● **TRY IT**
Give back all of the data, word for word.

● **DATA SEGMENT**
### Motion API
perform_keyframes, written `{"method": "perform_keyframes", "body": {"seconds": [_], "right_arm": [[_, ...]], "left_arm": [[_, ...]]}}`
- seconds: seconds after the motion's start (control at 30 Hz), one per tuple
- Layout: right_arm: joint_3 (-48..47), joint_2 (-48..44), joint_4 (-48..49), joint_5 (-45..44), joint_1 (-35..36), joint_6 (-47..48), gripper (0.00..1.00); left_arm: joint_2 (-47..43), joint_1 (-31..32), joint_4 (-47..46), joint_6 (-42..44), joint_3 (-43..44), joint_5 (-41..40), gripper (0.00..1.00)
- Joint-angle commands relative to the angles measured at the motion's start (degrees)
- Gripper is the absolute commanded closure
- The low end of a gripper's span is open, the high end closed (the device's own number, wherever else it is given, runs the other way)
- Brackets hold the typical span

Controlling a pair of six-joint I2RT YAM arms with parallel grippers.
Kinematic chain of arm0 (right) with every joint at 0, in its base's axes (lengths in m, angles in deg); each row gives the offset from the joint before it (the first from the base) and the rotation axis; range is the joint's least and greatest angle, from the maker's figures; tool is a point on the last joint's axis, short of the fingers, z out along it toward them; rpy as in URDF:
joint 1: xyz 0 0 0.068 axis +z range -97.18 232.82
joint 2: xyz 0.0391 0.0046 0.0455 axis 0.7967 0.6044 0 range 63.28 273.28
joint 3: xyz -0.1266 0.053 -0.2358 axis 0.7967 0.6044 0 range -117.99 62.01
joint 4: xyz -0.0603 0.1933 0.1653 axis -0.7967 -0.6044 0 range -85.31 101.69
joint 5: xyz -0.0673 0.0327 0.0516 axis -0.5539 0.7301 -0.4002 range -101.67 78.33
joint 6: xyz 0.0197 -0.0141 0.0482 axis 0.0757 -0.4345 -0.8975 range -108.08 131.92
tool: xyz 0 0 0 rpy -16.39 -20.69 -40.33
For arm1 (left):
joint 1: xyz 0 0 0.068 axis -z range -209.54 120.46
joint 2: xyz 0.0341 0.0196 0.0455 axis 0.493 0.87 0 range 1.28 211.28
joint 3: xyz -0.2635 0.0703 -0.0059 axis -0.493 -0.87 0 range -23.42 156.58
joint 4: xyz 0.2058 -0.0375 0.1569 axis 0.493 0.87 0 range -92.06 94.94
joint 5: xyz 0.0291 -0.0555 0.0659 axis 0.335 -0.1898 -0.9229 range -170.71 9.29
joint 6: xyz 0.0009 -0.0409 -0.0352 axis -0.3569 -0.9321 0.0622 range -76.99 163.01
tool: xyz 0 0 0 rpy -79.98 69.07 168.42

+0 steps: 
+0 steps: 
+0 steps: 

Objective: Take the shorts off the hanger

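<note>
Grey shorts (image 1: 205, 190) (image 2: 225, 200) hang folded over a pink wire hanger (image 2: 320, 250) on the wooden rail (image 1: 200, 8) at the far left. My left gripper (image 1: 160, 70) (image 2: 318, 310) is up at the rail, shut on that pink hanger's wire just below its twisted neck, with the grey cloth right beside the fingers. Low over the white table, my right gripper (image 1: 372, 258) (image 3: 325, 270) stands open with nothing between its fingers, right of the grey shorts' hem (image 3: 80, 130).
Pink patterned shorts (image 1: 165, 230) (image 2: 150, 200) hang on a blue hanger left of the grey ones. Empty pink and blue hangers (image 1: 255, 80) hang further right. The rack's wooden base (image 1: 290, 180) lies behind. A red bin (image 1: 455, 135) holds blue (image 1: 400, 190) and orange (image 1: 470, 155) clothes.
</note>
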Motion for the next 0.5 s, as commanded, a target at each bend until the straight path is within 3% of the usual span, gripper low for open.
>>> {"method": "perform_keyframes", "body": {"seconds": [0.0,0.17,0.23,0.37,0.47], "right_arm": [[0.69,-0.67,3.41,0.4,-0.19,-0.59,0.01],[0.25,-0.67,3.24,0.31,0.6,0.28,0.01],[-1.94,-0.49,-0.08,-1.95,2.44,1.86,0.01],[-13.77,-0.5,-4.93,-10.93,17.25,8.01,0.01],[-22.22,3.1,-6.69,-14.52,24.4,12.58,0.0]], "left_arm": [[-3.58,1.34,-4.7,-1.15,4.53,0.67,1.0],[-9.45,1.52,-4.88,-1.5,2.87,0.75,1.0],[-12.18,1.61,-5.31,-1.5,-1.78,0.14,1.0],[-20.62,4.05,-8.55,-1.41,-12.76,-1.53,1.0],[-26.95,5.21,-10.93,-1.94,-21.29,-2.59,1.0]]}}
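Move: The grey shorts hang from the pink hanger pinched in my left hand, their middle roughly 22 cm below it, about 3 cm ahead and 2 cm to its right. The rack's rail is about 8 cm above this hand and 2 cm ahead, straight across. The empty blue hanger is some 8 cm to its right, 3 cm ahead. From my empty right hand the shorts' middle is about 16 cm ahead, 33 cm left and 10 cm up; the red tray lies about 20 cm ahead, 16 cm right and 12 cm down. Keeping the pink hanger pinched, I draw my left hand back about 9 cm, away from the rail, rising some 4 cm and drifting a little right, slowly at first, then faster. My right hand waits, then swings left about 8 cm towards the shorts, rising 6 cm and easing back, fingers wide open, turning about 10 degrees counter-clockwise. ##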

● **YOUR SOLUTION**
### Motion API
perform_keyframes, written `{"method": "perform_keyframes", "body": {"seconds": [_], "right_arm": [[_, ...]], "left_arm": [[_, ...]]}}`
- seconds: seconds after the motion's start (control at 30 Hz), one per tuple
- Layout: right_arm: joint_3 (-48..47), joint_2 (-48..44), joint_4 (-48..49), joint_5 (-45..44), joint_1 (-35..36), joint_6 (-47..48), gripper (0.00..1.00); left_arm: joint_2 (-47..43), joint_1 (-31..32), joint_4 (-47..46), joint_6 (-42..44), joint_3 (-43..44), joint_5 (-41..40), gripper (0.00..1.00)
- Joint-angle commands relative to the angles measured at the motion's start (degrees)
- Gripper is the absolute commanded closure
- The low end of a gripper's span is open, the high end closed (the device's own number, wherever else it is given, runs the other way)
- Brackets hold the typical span

Controlling a pair of six-joint I2RT YAM arms with parallel grippers.
Kinematic chain of arm0 (right) with every joint at 0, in its base's axes (lengths in m, angles in deg); each row gives the offset from the joint before it (the first from the base) and the rotation axis; range is the joint's least and greatest angle, from the maker's figures; tool is a point on the last joint's axis, short of the fingers, z out along it toward them; rpy as in URDF:
joint 1: xyz 0 0 0.068 axis +z range -97.18 232.82
joint 2: xyz 0.0391 0.0046 0.0455 axis 0.7967 0.6044 0 range 63.28 273.28
joint 3: xyz -0.1266 0.053 -0.2358 axis 0.7967 0.6044 0 range -117.99 62.01
joint 4: xyz -0.0603 0.1933 0.1653 axis -0.7967 -0.6044 0 range -85.31 101.69
joint 5: xyz -0.0673 0.0327 0.0516 axis -0.5539 0.7301 -0.4002 range -101.67 78.33
joint 6: xyz 0.0197 -0.0141 0.0482 axis 0.0757 -0.4345 -0.8975 range -108.08 131.92
tool: xyz 0 0 0 rpy -16.39 -20.69 -40.33
For arm1 (left):
joint 1: xyz 0 0 0.068 axis -z range -209.54 120.46
joint 2: xyz 0.0341 0.0196 0.0455 axis 0.493 0.87 0 range 1.28 211.28
joint 3: xyz -0.2635 0.0703 -0.0059 axis -0.493 -0.87 0 range -23.42 156.58
joint 4: xyz 0.2058 -0.0375 0.1569 axis 0.493 0.87 0 range -92.06 94.94
joint 5: xyz 0.0291 -0.0555 0.0659 axis 0.335 -0.1898 -0.9229 range -170.71 9.29
joint 6: xyz 0.0009 -0.0409 -0.0352 axis -0.3569 -0.9321 0.0622 range -76.99 163.01
tool: xyz 0 0 0 rpy -79.98 69.07 168.42

+0 steps: 
+0 steps: 
+0 steps: 

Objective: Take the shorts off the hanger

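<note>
Grey shorts (image 1: 205, 190) (image 2: 225, 200) hang folded over a pink wire hanger (image 2: 320, 250) on the wooden rail (image 1: 200, 8) at the far left. My left gripper (image 1: 160, 70) (image 2: 318, 310) is up at the rail, shut on that pink hanger's wire just below its twisted neck, with the grey cloth right beside the fingers. Low over the white table, my right gripper (image 1: 372, 258) (image 3: 325, 270) stands open with nothing between its fingers, right of the grey shorts' hem (image 3: 80, 130).
Pink patterned shorts (image 1: 165, 230) (image 2: 150, 200) hang on a blue hanger left of the grey ones. Empty pink and blue hangers (image 1: 255, 80) hang further right. The rack's wooden base (image 1: 290, 180) lies behind. A red bin (image 1: 455, 135) holds blue (image 1: 400, 190) and orange (image 1: 470, 155) clothes.
</note>
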Motion for the next 0.5 s, as commanded, a target at each bend until the straight path is within 3% of the usual span, gripper low for open.
>>> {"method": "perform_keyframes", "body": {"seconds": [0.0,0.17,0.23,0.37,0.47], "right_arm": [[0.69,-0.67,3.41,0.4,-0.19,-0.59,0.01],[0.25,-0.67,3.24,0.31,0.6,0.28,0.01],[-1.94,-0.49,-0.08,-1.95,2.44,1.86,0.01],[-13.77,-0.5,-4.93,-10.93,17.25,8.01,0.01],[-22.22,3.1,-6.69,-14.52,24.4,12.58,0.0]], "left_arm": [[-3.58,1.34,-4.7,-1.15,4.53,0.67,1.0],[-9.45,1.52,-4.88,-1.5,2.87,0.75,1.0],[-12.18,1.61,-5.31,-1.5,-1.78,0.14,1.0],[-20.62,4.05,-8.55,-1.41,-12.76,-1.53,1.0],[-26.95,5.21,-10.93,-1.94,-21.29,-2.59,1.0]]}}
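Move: The grey shorts hang from the pink hanger pinched in my left hand, their middle roughly 22 cm below it, about 3 cm ahead and 2 cm to its right. The rack's rail is about 8 cm above this hand and 2 cm ahead, straight across. The empty blue hanger is some 8 cm to its right, 3 cm ahead. From my empty right hand the shorts' middle is about 16 cm ahead, 33 cm left and 10 cm up; the red tray lies about 20 cm ahead, 16 cm right and 12 cm down. Keeping the pink hanger pinched, I draw my left hand back about 9 cm, away from the rail, rising some 4 cm and drifting a little right, slowly at first, then faster. My right hand waits, then swings left about 8 cm towards the shorts, rising 6 cm and easing back, fingers wide open, turning about 10 degrees counter-clockwise. ##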

The exercise is finished and nothing remains.